A pandemia despertou em mim uma nostalgia onipresente. Esta semana publiquei uma crônica sobre o hábito – hoje superado – de guardar fotos em caixas de camisa e sapatos. Recordar os eventos que cercaram aqueles flagrantes era ritual nas visitas à minha mãe, dona Gerti Jasper, em nossa Arroio do Meio. Hoje, lotamos celulares e computadores com imagens de todo tipo. Quem tem criança certamente tem dificuldade de arquivar. Apesar do enorme acervo é incomum olhar as fotos de outrora.
Hoje acordei com vontade de comer pão de milho caseiro com “schmia” – ou “schmier” – feita em casa. Minha infância na Bela Vista que sequer tinha ruas pavimentadas é recheada de recordações da solidariedade de vizinhos, parentes e amigos, base da nossa convivência.
A abundância de frutas em torno da nossa casa criou momentos inesquecíveis. Aromas estão presentes, conforme a estação do ano. Um dos trabalhos sagrados para a minha mãe consistia em “fazer schmia”.

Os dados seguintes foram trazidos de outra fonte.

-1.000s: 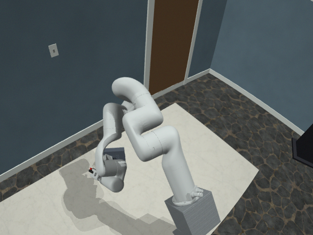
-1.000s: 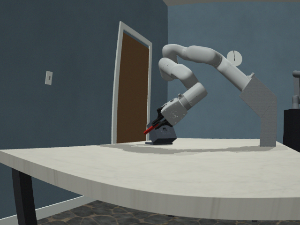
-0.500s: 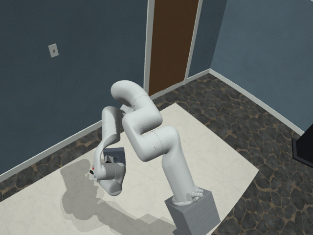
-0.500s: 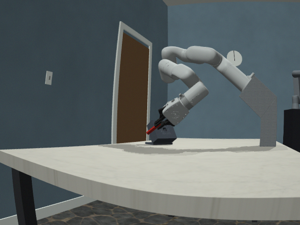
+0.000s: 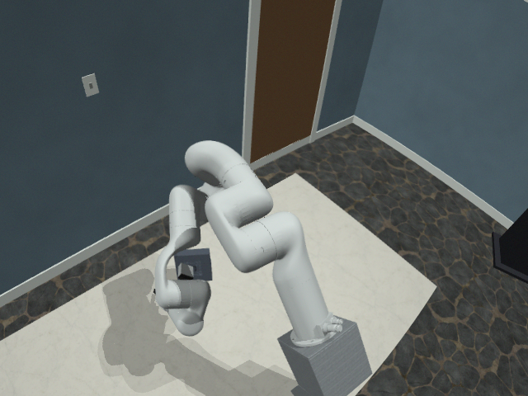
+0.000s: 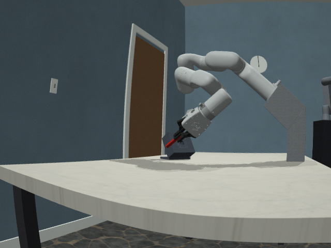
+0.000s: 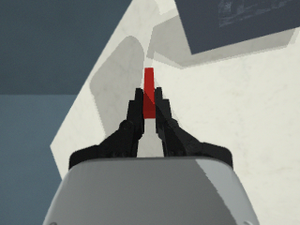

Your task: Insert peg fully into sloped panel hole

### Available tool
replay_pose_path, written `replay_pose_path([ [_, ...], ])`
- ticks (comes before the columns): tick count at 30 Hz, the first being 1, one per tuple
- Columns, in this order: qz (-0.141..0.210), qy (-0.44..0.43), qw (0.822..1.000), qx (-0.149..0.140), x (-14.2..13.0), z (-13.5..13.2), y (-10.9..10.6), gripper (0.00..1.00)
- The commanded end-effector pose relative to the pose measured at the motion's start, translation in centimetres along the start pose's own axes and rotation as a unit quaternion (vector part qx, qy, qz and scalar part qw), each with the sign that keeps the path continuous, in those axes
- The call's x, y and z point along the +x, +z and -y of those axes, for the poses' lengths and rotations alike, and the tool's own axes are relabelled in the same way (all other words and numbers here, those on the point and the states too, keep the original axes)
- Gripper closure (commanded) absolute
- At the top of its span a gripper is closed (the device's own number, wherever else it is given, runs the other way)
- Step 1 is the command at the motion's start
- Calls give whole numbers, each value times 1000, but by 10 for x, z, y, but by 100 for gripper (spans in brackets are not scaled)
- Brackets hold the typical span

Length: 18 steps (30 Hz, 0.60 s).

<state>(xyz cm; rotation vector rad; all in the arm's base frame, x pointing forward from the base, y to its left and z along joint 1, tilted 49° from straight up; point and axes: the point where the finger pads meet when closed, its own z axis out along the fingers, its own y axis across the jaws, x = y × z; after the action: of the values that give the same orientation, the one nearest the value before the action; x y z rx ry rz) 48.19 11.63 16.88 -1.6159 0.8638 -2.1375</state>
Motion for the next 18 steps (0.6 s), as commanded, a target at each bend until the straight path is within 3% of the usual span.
replay_pose_path([
  [1, -10, -8, 1000, -10, 1, -3, -5, 100],
  [18, -44, -46, 997, -50, 7, -16, -21, 100],
])
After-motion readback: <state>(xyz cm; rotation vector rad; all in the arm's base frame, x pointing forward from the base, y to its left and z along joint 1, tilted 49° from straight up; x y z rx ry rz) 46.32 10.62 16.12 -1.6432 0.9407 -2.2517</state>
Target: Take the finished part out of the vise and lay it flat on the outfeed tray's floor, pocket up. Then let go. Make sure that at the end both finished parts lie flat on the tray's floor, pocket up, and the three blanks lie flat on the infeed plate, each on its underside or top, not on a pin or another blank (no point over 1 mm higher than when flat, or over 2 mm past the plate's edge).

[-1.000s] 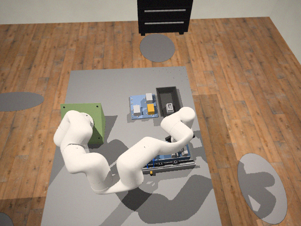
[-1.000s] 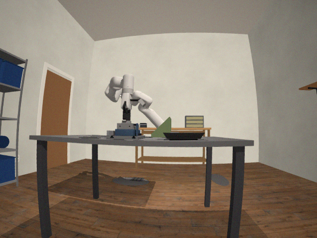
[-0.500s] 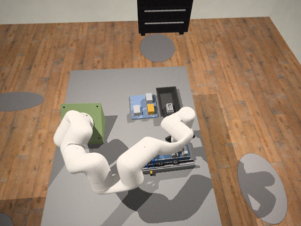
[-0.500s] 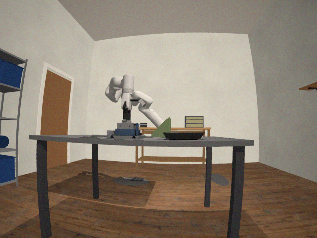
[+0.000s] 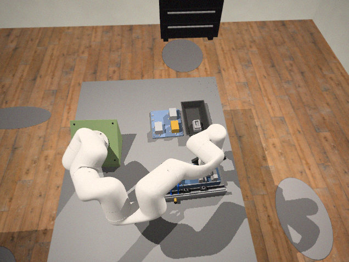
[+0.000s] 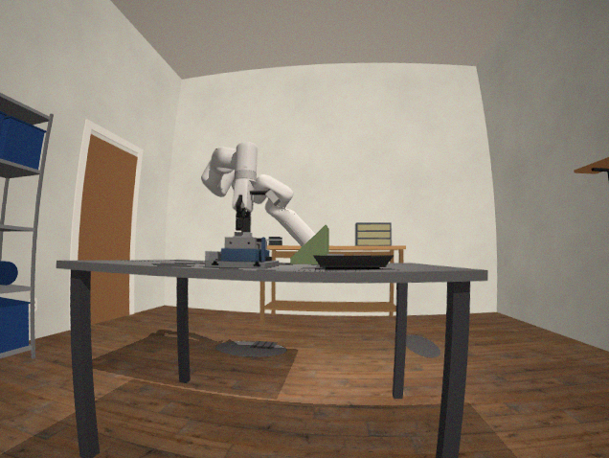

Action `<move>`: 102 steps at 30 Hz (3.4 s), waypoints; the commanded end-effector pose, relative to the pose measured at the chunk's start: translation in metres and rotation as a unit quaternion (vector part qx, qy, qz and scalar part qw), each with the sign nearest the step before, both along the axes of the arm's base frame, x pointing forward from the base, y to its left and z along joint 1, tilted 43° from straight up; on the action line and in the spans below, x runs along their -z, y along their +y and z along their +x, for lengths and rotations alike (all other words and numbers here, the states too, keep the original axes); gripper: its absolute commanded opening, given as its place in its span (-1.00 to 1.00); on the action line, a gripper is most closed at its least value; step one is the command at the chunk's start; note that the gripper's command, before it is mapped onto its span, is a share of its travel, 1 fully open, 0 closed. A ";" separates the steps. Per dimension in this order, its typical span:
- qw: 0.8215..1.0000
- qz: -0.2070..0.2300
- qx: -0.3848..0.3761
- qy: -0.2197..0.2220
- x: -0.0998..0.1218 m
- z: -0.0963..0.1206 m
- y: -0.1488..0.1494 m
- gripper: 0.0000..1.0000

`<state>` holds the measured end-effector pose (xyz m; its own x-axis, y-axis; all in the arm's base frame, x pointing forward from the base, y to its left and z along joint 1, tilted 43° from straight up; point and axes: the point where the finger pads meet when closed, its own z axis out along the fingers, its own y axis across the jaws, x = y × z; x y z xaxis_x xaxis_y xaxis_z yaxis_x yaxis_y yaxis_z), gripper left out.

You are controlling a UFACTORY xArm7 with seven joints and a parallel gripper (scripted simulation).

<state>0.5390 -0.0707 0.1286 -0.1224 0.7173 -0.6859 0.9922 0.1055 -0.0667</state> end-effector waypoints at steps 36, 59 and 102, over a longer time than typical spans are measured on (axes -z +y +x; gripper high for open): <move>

A primeira tarefa consistia na colheita de peras, fruto onipresente devido à abundância. Recolhidas, as frutas eram lavadas no capricho pela dona Gerti e depois eram depositadas em balaios. A tarefa seguinte exigia paciência e habilidade: descascar a pilha de frutas antes de serem transformadas naquela maravilhosa geleia. Perdão! Confundir geleia com “schmia” é pecado imperdoável para um piá branquelo nascido e criado na colônia.
Depois da “Operação Descascar” as mãos da minha mãe ficaram escuras pelo manuseio das frutas. Ela aproveitava toda a fruta porque a casca extraída era muito fina. Herdei esta habilidade para devorar laranjas de umbigo no inverno!
A convivência com os vizinhos e amigos
forjou em mim o senso de solidariedade
O processo de “fabricação” propriamente dita começava com o dia ainda escuro. Toras de lenha eram acomodadas em uma redoma erguida de tijolos sobre os quais era acomodado o tacho. As peras eram colocadas sob o forte calor de um braseiro vermelho. Dona Gerti passava horas usando uma espécie de remo para manter a mistura homogênea.
– O segredo é manter o ritmo e não parar! – Ensinava com aquela voz baixinha.
O calor causava respingos daquela massa fervente que atingiam minha mãe, provocando bolhas nas pernas e nas mãos, mas ela não reclamava. Quase no final do dia, a lida terminava e a próxima etapa, com a mistura já resfriada, era em encher vidros usados, cuidadosamente higienizados, até a borda com aquela gostosura.
Parte da produção era acomodada na despensa da nossa casa. A maior parte, porém, era distribuída entre vizinhos e amigos, rotina semelhante quando do abate de um suíno e na colheita de frutas e verduras. Neste e em outros “eventos” da vizinhança, a partilha coletiva era marca de uma época muito diferente da “modernidade” e do egoísmo atual.